EXERCISE DESCRIPTION: Omit all images, then repeat exactly the lines below from the one containing "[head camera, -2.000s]" through the one containing "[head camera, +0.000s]", both ends included.

EXTRACTED RECORDS:
***

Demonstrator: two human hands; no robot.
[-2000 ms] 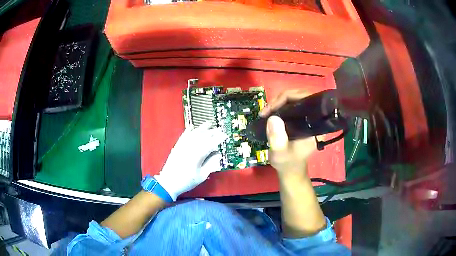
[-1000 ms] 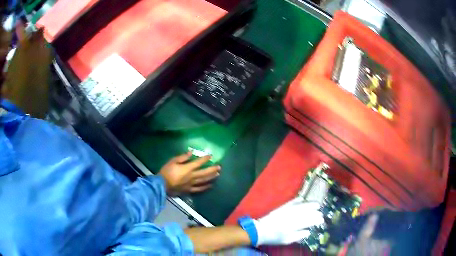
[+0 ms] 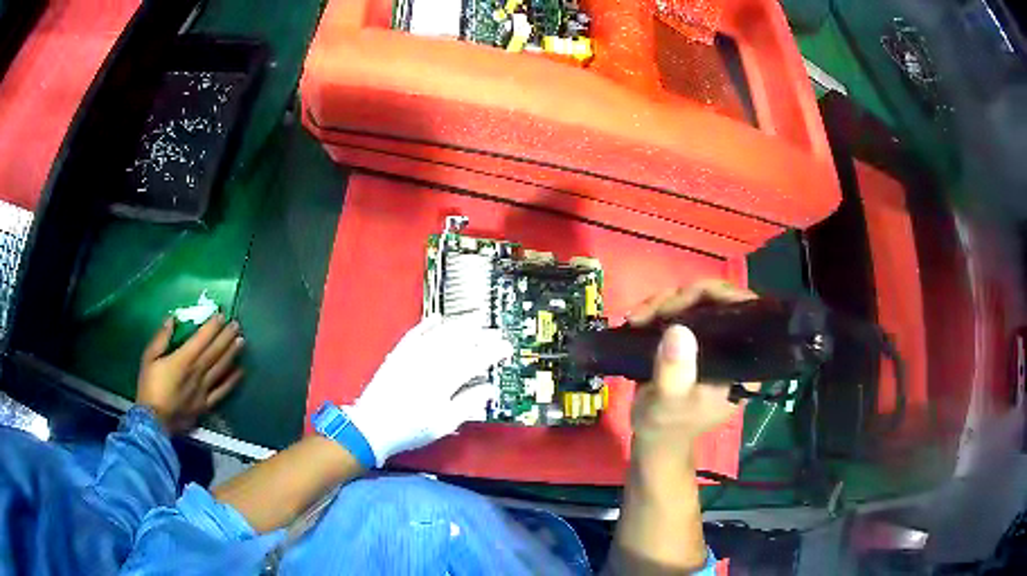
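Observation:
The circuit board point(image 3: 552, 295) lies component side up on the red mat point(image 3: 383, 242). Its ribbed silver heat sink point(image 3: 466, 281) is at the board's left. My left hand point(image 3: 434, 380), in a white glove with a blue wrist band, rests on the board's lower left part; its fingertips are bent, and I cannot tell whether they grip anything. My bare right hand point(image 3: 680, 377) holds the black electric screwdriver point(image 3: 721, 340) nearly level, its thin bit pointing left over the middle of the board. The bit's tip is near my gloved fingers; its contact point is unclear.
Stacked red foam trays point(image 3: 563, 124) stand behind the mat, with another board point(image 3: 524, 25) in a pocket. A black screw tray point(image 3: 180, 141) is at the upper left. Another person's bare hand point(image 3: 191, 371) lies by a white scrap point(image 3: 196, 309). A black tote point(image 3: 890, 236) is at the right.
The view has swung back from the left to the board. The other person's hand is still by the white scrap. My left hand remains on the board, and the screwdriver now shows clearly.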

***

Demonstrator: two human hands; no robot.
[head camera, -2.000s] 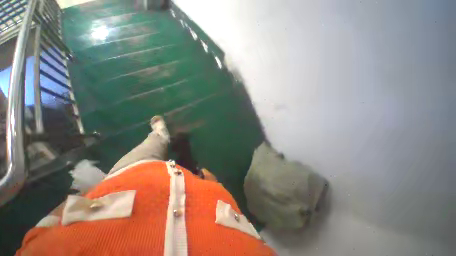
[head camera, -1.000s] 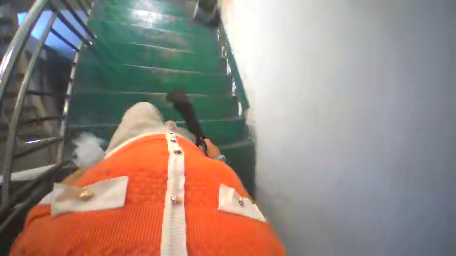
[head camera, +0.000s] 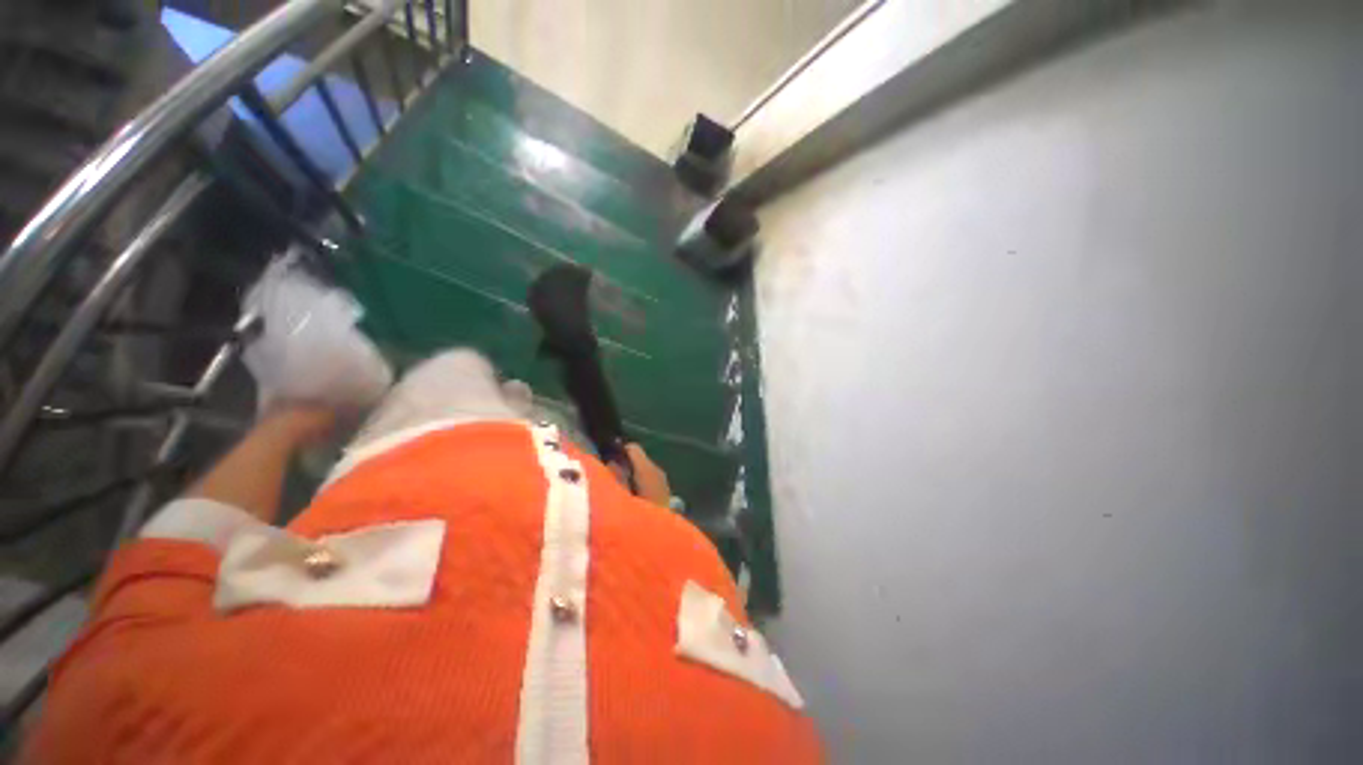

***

ANSWER SECTION:
[head camera, -2.000s] 
[head camera, -1.000s] 
[head camera, +0.000s] 

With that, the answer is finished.